— TASK BRIEF —
Omit every picture and write out the rest of the records exactly.
======== DATA SUPPLIED
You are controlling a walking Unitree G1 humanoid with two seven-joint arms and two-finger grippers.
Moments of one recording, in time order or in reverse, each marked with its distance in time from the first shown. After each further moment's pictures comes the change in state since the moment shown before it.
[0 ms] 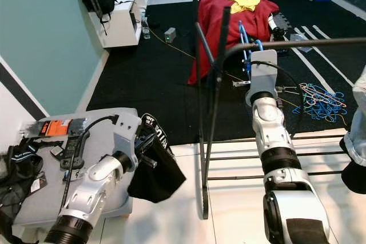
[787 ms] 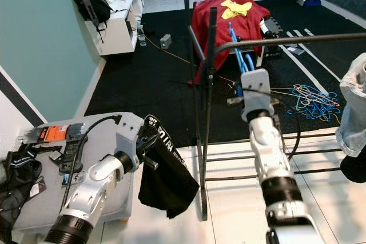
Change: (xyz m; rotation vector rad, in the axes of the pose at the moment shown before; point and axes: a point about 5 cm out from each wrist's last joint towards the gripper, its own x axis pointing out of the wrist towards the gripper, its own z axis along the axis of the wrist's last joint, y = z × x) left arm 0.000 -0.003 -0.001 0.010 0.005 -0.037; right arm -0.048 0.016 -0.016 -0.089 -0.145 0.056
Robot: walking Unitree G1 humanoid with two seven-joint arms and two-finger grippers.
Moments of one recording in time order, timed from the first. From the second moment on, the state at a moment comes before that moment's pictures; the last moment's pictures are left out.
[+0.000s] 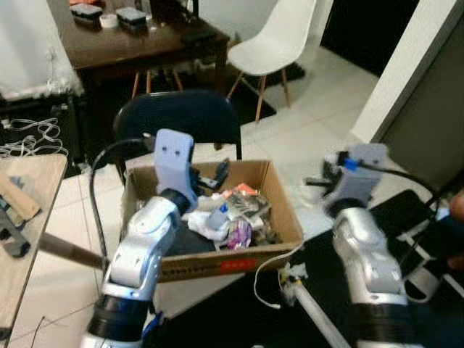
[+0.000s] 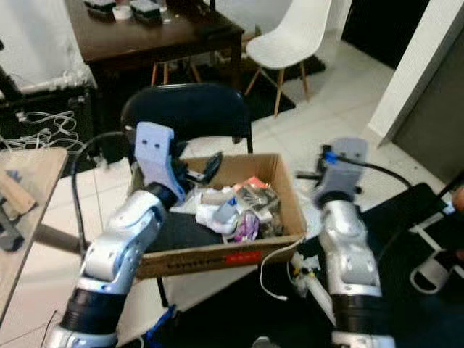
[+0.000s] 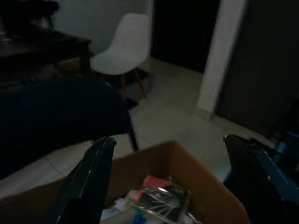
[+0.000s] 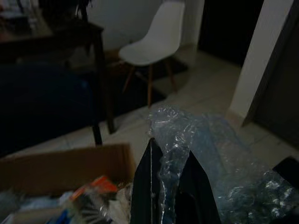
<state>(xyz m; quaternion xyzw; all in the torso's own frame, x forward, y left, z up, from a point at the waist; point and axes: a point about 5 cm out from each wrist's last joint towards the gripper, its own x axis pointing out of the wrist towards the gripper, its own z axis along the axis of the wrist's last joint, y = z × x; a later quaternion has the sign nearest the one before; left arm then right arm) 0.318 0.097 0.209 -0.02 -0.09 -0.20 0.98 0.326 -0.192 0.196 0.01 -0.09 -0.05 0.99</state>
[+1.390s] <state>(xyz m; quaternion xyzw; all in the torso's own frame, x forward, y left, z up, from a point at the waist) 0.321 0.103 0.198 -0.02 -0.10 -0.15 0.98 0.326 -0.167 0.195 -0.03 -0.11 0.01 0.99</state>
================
— EXERCISE RESPONSE —
You are controlling a walking Unitree G1 humanoid with two seven-joint arms and two-finger grippers.
Moments of one recording, in time order or in reverse, each marked with its distance in time from the first shown. After each further moment's pictures comes the change in state since the moment shown before it.
[0 ms] 
[787 ms] 
Change: (xyz m; rotation vector rad, in the axes of the pose at the moment shown before; point and axes: a point about 5 cm out from each wrist's last joint towards the gripper, its own x axis pointing out of the wrist towards the gripper, its own z axis along the axis of the wrist's last joint, y = z × x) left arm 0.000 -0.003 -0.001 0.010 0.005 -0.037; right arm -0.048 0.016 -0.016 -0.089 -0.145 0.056
Robot: walking Unitree G1 humanoid with two seven-joint arms and two-finger grippers.
Moments of one recording in time order, timed from the first. From the second moment on, the state at a moment comes before that moment's pictures; the last moment's pictures are left out.
[+0.000s] 
[+0.000s] 
[+0.000s] 
[+0.000s] 
<state>(xyz m; quaternion xyzw; all in the torso's own frame, x forward, y left, z up, from a point at the waist; point and axes: a point about 5 cm out from each wrist's last joint towards the gripper, its own x axis pointing out of the wrist towards the gripper, its own z axis along the axis of the wrist's last joint, y = z × x; a later quaternion has the sign nearest the one before; left arm then right arm) 0.318 0.097 0.209 -0.02 -0.09 -0.20 0.98 0.326 -0.192 0.196 0.01 -0.09 -0.05 0.99</state>
[+1.390s] <state>(xyz m; quaternion xyzw; all in the torso's own frame, x forward, y left, z up, from a point at the waist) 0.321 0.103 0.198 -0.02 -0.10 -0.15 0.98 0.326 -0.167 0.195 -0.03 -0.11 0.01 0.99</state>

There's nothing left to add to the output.